Problem to work on: Lines of the data that contain the word "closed" are the ones to copy.

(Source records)
*** Block opens ***
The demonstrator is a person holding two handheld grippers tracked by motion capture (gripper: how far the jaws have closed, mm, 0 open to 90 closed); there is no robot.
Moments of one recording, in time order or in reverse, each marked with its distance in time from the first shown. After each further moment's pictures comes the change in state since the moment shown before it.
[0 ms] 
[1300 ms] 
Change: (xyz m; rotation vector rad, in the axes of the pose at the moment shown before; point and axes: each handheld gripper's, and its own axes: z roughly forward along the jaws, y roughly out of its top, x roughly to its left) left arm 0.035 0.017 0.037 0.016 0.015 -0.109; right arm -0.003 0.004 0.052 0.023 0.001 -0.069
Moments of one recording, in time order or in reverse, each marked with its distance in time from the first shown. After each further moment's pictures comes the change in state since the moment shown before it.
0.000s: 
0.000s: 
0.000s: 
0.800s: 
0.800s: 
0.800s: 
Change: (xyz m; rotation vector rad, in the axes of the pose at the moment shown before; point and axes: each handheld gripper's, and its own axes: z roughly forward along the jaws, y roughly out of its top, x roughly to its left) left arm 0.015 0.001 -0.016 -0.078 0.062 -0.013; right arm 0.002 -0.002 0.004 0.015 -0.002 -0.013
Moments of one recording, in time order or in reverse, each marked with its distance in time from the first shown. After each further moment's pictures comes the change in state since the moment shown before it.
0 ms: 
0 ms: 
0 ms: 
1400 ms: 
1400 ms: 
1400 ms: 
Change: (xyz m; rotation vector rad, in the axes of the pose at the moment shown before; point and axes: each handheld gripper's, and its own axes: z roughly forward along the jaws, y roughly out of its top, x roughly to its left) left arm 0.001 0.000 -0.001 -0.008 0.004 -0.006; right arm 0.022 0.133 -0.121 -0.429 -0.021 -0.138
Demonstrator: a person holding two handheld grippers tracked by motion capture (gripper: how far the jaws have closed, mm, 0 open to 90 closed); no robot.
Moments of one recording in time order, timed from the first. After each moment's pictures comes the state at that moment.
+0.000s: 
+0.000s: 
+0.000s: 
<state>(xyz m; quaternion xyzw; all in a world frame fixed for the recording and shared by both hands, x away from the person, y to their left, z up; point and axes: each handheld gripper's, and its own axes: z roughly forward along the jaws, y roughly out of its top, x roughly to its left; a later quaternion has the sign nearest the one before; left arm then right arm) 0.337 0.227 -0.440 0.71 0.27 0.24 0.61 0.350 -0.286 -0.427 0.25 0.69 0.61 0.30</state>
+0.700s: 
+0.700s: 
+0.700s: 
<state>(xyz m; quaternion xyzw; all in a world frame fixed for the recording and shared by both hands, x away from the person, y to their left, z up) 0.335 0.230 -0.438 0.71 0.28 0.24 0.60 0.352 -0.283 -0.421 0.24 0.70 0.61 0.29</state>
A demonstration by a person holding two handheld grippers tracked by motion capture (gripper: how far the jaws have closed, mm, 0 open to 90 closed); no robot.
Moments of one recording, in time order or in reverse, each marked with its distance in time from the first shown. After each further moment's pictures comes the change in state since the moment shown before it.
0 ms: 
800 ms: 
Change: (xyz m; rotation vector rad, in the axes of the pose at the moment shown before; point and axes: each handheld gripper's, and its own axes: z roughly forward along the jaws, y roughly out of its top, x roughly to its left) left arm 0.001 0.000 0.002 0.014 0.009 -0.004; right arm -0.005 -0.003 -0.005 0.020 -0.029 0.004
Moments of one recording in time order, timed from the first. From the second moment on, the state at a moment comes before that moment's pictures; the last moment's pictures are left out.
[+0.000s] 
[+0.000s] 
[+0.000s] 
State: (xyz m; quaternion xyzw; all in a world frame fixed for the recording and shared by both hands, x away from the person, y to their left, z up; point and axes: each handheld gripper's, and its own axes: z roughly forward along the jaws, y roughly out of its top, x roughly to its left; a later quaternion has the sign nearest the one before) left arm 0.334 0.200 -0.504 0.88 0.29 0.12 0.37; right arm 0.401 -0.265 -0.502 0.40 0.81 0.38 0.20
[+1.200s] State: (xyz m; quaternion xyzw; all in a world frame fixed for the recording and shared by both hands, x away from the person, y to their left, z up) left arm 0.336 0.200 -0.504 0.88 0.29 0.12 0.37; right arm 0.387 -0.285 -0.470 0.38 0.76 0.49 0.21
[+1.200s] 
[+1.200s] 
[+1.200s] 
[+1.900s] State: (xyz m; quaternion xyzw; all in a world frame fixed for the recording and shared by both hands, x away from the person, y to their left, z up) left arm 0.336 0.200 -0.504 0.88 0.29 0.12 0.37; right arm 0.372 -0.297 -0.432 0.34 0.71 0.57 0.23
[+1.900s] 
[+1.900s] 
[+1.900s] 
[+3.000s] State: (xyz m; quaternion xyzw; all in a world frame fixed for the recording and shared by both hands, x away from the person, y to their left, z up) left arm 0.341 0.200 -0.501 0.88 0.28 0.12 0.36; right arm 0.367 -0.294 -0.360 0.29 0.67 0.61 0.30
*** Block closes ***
Solution:
The demonstrator is a person holding two handheld grippers tracked by motion capture (gripper: how far the jaws have closed, mm, 0 open to 90 closed); there is no robot.
Demonstrator: a person holding two handheld grippers tracked by motion capture (gripper: how far the jaws have closed, mm, 0 open to 90 closed); no robot.
A demonstration by a person holding two handheld grippers tracked by motion capture (gripper: how far the jaws have closed, mm, 0 open to 90 closed); no robot.

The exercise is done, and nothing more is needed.